ARg, you are of course right :) I just skimmed that post and didn't realize that you did post the answer :)Quote:
Originally posted by solarflare
But this saves 99(.33) people:
Congratulations.
good job ..solarflare ... amazing thinking
So when we're talking about canibals ;) I have a new one :p
Canibals capture two men and tell them that they are going to be eaten, but also given a chance to escape. Both men are going to be told each a number A and B, (B=A+1) (1<=A<B<=10). Each has to guess the other's number. Each has the right to say no more than 3 times "I don know your number", one time "Your number is..." and nothing else. The canibals will point one of them to begin. What must be the two men's strategy so they would guess each-other's numbers with the phrase "Your number is...", and thus escape?
oops! forgot to mention :rolleyes:
One cannot say two things in a row, they must take turns.

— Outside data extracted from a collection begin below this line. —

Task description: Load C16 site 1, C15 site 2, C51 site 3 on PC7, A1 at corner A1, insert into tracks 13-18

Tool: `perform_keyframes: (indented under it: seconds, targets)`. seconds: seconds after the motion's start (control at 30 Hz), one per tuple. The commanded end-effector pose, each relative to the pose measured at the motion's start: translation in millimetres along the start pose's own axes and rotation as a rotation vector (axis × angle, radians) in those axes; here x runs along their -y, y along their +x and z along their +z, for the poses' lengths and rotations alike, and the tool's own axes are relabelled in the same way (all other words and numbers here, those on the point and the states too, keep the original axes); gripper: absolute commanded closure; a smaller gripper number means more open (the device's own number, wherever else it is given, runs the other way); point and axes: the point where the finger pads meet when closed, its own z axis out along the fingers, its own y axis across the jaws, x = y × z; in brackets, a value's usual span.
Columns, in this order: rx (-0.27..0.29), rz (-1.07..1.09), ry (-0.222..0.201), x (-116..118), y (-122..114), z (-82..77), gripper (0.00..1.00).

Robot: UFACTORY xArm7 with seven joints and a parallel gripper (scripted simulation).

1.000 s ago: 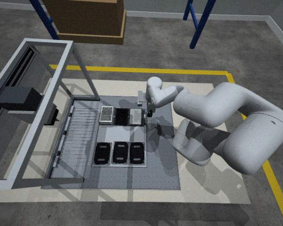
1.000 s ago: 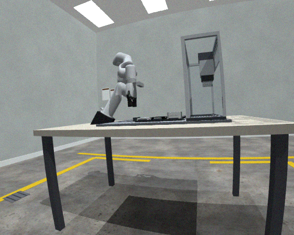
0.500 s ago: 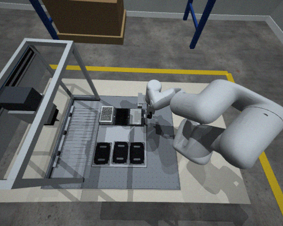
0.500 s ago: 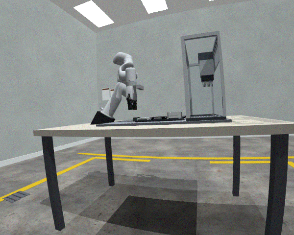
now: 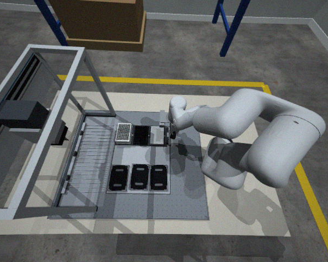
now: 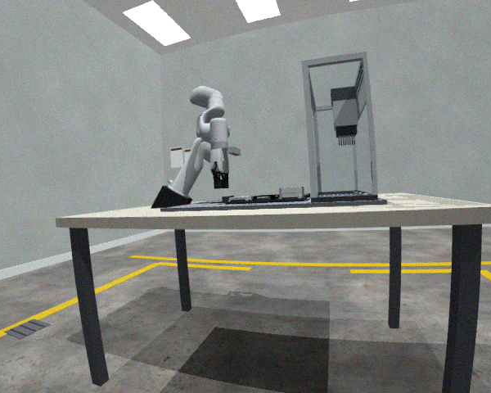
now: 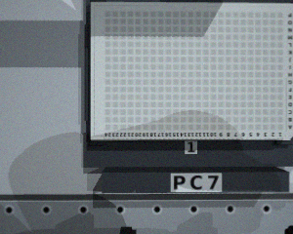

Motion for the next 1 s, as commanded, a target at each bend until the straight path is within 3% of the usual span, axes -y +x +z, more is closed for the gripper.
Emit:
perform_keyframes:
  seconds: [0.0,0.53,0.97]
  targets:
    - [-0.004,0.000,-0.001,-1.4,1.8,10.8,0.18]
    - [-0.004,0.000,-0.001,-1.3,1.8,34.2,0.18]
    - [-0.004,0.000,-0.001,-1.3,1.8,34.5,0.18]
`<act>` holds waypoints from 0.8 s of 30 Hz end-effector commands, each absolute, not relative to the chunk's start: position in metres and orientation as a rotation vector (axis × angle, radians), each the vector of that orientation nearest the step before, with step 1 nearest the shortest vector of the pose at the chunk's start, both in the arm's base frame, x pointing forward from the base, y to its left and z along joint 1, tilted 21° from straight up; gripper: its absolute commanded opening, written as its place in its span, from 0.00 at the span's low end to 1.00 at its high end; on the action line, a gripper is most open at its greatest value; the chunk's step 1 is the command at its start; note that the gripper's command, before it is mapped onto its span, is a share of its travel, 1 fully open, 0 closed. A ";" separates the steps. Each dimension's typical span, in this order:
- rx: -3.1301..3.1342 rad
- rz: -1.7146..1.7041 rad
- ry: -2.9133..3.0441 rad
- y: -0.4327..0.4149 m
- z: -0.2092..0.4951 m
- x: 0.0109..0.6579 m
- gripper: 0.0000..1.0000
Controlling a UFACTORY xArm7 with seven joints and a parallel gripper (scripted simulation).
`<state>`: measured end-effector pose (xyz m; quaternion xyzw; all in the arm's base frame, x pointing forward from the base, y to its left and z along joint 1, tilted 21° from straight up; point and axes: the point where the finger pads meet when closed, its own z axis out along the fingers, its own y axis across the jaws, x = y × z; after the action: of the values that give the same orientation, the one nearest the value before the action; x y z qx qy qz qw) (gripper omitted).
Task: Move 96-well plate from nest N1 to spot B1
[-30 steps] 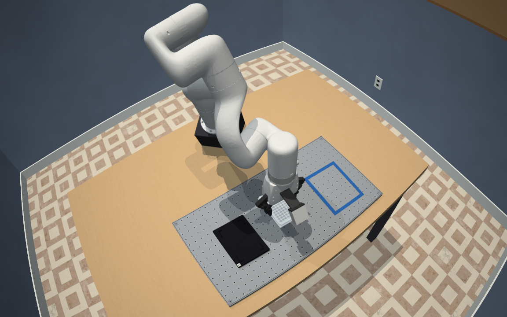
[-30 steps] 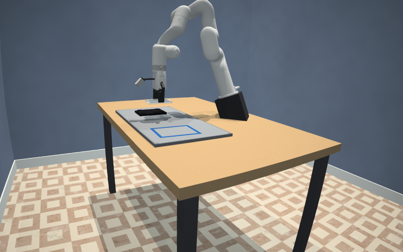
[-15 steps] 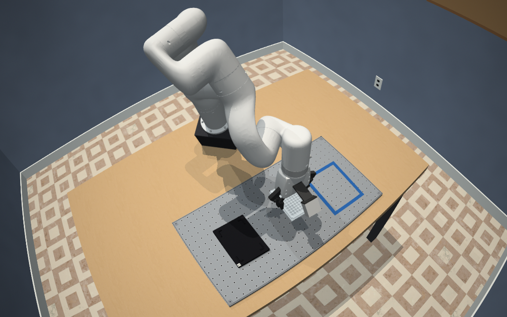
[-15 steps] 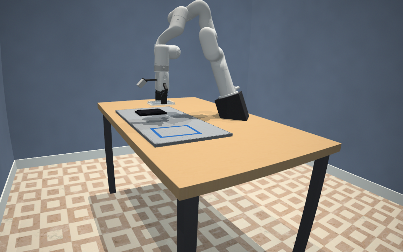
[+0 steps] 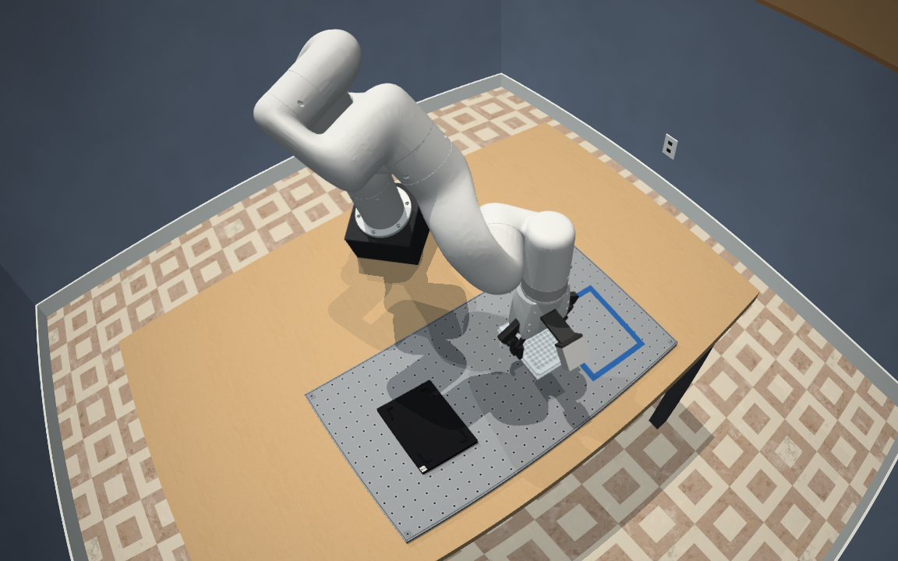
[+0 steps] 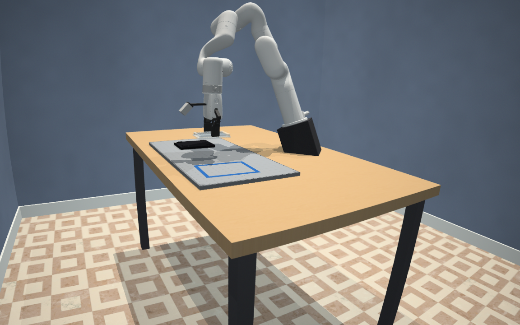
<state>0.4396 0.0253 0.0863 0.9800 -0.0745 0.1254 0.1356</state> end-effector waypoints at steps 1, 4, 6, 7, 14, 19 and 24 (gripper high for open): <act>2.834 0.367 -0.214 0.040 0.083 0.444 0.00; 2.834 0.367 -0.214 0.049 0.080 0.446 0.00; 2.834 0.367 -0.214 0.056 0.078 0.447 0.00; 2.834 0.367 -0.214 0.059 0.077 0.447 0.00; 2.834 0.367 -0.214 0.075 0.073 0.450 0.00; 2.835 0.367 -0.214 0.090 0.068 0.454 0.00; 2.835 0.367 -0.214 0.106 0.063 0.457 0.00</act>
<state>0.4530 0.0937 0.0658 0.9799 -0.0742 0.1252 0.1365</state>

Its just iterating out the possibilities. If the first person has 1 or 10, then they know the other person's number is 2 or 9 respectively. Otherwise, if the first person has neither 1 nor 10, they say "I don't know your number". Then the second person knows the first has neither 1 nor 10, so if they have 2 or 9, they know the other has 3 or 8 respectively. Otherwise, they say they don't know either. Widdling down the choices the possibilities are:
First: 1, 10
Second: 2, 9
First: 3, 8
Second: 4, 7
First: 5, 6
and that's it. Somewhere along the line, one of the two will have one of the options for their turn and know the other's number. In a worst case, both people will have said that they didn't know the other's number twice (the last step possible will always have the First asked knowing the result). So the option for 3 dont-knows is one too many!
Without a calculator or computer (in other words just using algebra and/or calculus) prove that
pi^e > e^pi
Or "pi raised to the power of e is less than e raised to the power of pi"
claim: x^e < e^x for all x > e.
since ln(x) is strictly increasing on the interval (0,infinity) and so
on the interval (e,inifinity) it is enough to show that
eln(x) < x for all x > e.
consider f(x) = x - eln(x)
f(e) = 0;
f'(x) = 1 - e/x which is positive when x > e and so f(x) is
increasing on the interval [e,infinty) .
The result proven
If the pi is partially eaten (represented by pi prime), however, pi'<e, thus the solution does not hold.